When collaborating on a website redesign, I was faced with the challenge of measuring success without hard KPIs or conversion goals. Yet our project needed concrete goals we could point to and say, “Yes, this redesign worked!” Stepping back, it dawned on me that, frequently, the (re)design of a website may be disconnected from the business objectives of the organization. The result is a continuous, oftentimes monthly, data puke of Google Analytics metrics like unique visitors, bounce rate, pages per visit, average visit duration, percent new visits, and more.
No executive has hours to spend pouring over dashboards and numerous reports. But for companies that don’t sell goods or services online, connecting monthly traffic to associated campaign performance is nearly impossible.
This problem stems from trying to pull high-level insights from such a broad group (i.e., all of your traffic). On a broad scale, the aggregate traffic trends of all of your visitors are not going to change very drastically each period, presuming you keep most variables consistent (no drastic design changes, shocks to the marketing budget, etc.). The golden nuggets of marketing insight lie in tracking shifts of your most engaged users.
Step 1: Create Advanced Segments
For clients without hard and fast KPIs, I recommend tracking highly engaged visitors via Google Analytics custom segments. Google points us in the right direction with the built-in segment for Non-Bounce Visits. To go one step further, I also suggest creating two custom segments:
Engaged New Visits (click here to import)
Engaged Return Visits (click here to import)
The conditions for these advanced segments are as follows:
Unique Pageviews per session ? 2x the Non-Bounce site average
AND Visit Duration > 2x the Non-Bounce site average (in seconds)
AND Count of Visits ? / > 1
[AND For return visitors: Days since last visit ? 30]
Depending on your site structure and content distribution, you may be more or less stringent in qualifying engaged users. For example, if you have fewer pages with rich, in-depth content, try longer time on site with fewer unique pageviews per session.
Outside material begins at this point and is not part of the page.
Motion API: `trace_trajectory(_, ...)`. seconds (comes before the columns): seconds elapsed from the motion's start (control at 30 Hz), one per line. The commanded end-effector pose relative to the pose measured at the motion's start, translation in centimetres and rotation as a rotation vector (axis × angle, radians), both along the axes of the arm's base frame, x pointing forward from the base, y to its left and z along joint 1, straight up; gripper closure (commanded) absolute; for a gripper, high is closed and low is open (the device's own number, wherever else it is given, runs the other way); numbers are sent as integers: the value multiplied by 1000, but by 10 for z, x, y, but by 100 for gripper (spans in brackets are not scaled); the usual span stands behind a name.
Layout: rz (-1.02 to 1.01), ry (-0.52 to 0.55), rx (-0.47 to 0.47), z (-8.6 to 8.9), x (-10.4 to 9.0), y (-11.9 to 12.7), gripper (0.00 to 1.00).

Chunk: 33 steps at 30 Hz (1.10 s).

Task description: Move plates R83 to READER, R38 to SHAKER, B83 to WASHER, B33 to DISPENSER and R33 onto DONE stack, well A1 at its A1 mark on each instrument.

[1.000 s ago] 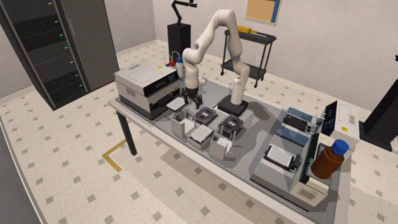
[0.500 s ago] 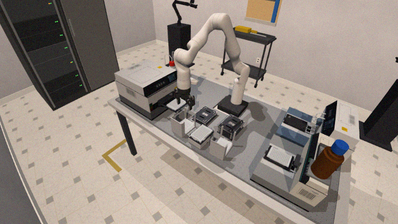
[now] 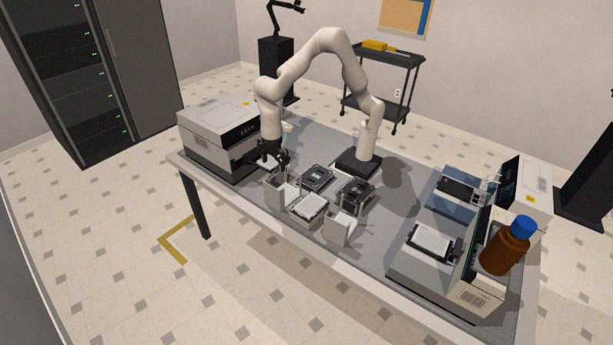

Conversely, if you have lots of pages with less content per page, consider using more pages per visit.
Be careful when creating your conditions, as some visitor dimensions will limit your date range to 90 days.
For even better insight, add conditions to your segments for visits with certain events or interactions on your site that represent strong engagement, like downloading content, filling out forms or watching videos.
These two segments answer pivotal questions for non-ecommerce/SaaS sites:
- Are we growing the number of visitors that find value from our website?
- Are they coming back?
Step 2: Isolate & Decipher Your Segments
Since these subsets of traffic are probably a small fraction of overall web traffic, I recommend separating them from the default All Visits to easily pinpoint trends. Then, by viewing just one or two native reports in Google Analytics, these two segments will highlight which campaigns, sources, media or keywords are driving these engaged visitors.
In the screenshot above, we can see several spikes in both engaged new visitors and return visitors. Sometimes, they coincide with one another.
For most websites, a suitable goal would be to steadily grow both of these segments over time. But be careful and keep an eye out for which content these users are viewing. For example, if a visitor comes to your site and spends a significant amount of time browsing your support forums, consider revising your conditions on these segments.
We like to use the engaged new visitors group to see if first-touch campaigns are targeting new visitors with relevant content. Maybe organic traffic provides engaged new visitors but our paid search campaign struggles. We would then look for ways to restructure our keyword bidding and placement strategy. Similarly, we look at engaged return visitors for some of our retargeting partners, as well as our own campaigns like email marketing.
Step 3: Track Meaningful KPIs
Now we can report meaningful indicators of success. Circling back to the tradition of month-over-month reporting, we can now track the period change of the raw number of these highly engaged visitors as well as their share of our overall traffic.
We then elect to use these new soft conversion goals in our reporting for clients. Even though Google Analytics limits engagement goals to one condition (for example, a marketer can qualify a goal by time on site or pages per visit, but not a combination of both) we can do a few extra calculations and understand these soft conversion rates per medium, source or campaign.
Here’s a screenshot from a dashboard: you can see in the two months after a website redesign, we saw a 33% decrease in traffic. But engaged visitors nearly grew to be nearly 17% of total visits compared to only 8.5% before the redesign.
If you want to try these segments out in your own reporting, be sure to import them from the Google Analytics Solutions Gallery, which is loaded with other users’ workarounds like custom reports and dashboards.